Feta Cheese
Created | Updated Feb 27, 2009
As Greek as pi, feta cheese is the soft, crumbly, briny, virginal-white, ewes-milk cheese without cubes of which a Greek salad would be but tomatoes and cucumber on a plate.
Origin and Governance
... and he milked the sheep and bleating goats, let half of the white milk coagulate and set it away in tightly woven baskets for settling and firming
- Homer, The Odyssey
Feta cheese is one of the most famous of all Greek products, and certainly the best-known of all Greek cheeses, and as such it is protected by European Commission Law, through Protected Designation of Origin (PDO) legislation. This means that the European Commission has decided that only feta cheese made in Greece can now be sold as feta, a decision which is considered to be a significant victory for Greece.
While imitation fetas are manufactured outside of Greece, it is the milk of lean goats and sheep that ensures the cheese is naturally white, as it is the fat of cows' milk that gives bovine cheese its yellow colour. Further, it is the natural geo-specific flora of Greece, on which the livestock feed which contributes to the flavour of true feta.
Somewhat cryptically however, feta may not necessarily have its origins in Greece, despite claims that it has been around for some 6,000 years. Certainly it is a new (as opposed to ancient) Greek word stemming from tyrifeta (meaning cheese slice) and originally deriving from the Italian word fetta, meaning slice of food.
When discussing the origin of feta, the description of the sheep and goat milk cheese that Homer's giant cyclopian shepherd, Polyphemus elaborated in his caves in The Odyssey is often cited as evidence that it has been around in Greece for donkey's years, although some naysayers will argue that Homer's writings actually describe the manufacture of something not dissimilar to the Italian cheeses tuma or canestrato. Further, a 14th Century Venetian cookbook, the Libro Per Cuoco, contains recipes requiring the ingredient, Formazo di Candia, a (thought to be feta-like) cheese made in the (then) Venetian island of Crete.
Nevertheless, the Greeks have been credited with the invention of feta cheese, which was first commercially registered as a commodity in 1898 on the Greek island of Syros. Now, according to both Greek and EU legislation, feta must be made according to the specified 'recipe' from sheep's milk (or a combination of sheep and goat milk providing the goat's milk content does not exceed 30% of the total milk content), and this milk may only come from specific geographic areas of Greece, being Macedonia, Thrace and Epirus in Northern Greece, Thessaly and Mainland Greece in central Greece, the Peloponnese in southern Greece, and the island of Lesbos.
Manufacture
The fresh goat and sheep milk is heated to 35°C (95° F) at which time rennet1 is added, causing the milk to curdle and coagulate. After separation the curd is cut and the whey is drained off by placing the moist curds in a cloth bag that is twisted oh-so-gently to compress them before being placed in special moulds for completion of the draining process. After solidification the cheese's surface is dry salted and a thin mould develops on the cheese curd. The cheese is then placed in wooden or metal vessels (barrels) containing a 7% NaCl brine solution.
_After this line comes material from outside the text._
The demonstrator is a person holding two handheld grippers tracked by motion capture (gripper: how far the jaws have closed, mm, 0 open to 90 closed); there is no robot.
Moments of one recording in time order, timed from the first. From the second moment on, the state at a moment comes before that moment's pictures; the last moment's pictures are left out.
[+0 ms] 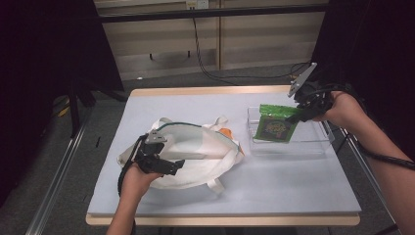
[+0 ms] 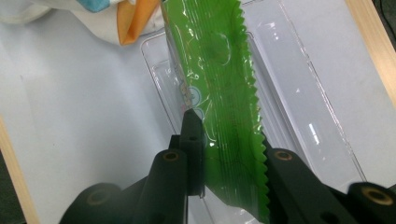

Notably feta has been called both tsadila and 'barrel cheese', the tsadila being the cloth that is used in the process of draining the curd.
These vessels then spend 15 days in initial ripening rooms where the temperature is kept at 18°C (64°F) and the relative humidity not below 85% for 15 days. Further ripening then occurs for not less than the remainder of two months (around 45 days) at 24°C (75°F) and the relative humidity again not below 85%.
Obtaining and Consuming Feta
While real feta cheese (as opposed to the tubs of artificial cow-milk based cubes) is stored in rectangular pieces of 1-2 kg, preserved in brine in barrels or tins holding between 25 and 50kg, it is most commonly sold in supermarkets in prepackaged pieces. Alternatively, it may be possible at a decent delicatessen to purchase directly from the barrel.
Greeks rank at the top of the tree for cheese-per-capita consumption with an average yearly intake of around 23 kg per person, 40% of which is feta. Thus it is worth noting that they eat their feta with a tyropita or a culuri (the Greek bagel). The first food that is brought to the table during a Greek lunch is a fresh slice (not a cube!) of feta with olive oil and oregano.
For many palates, the cheese tastes of little other than brine, although this may be the result of market saturation with imitation fetas. One way to reduce the saltiness is to soak the cheese in fresh cold water or even milk for a few minutes before use.
Otherwise, so-called Greek salads aside, authentic feta is delicious crumbled over salads, especially when served with sliced tomatoes, sprinkled with olive oil and fresh herbs.
And apart from sunshine, what can better epitomize Greece than a handful of olives, a jug of Ouzo and the salty taste of feta?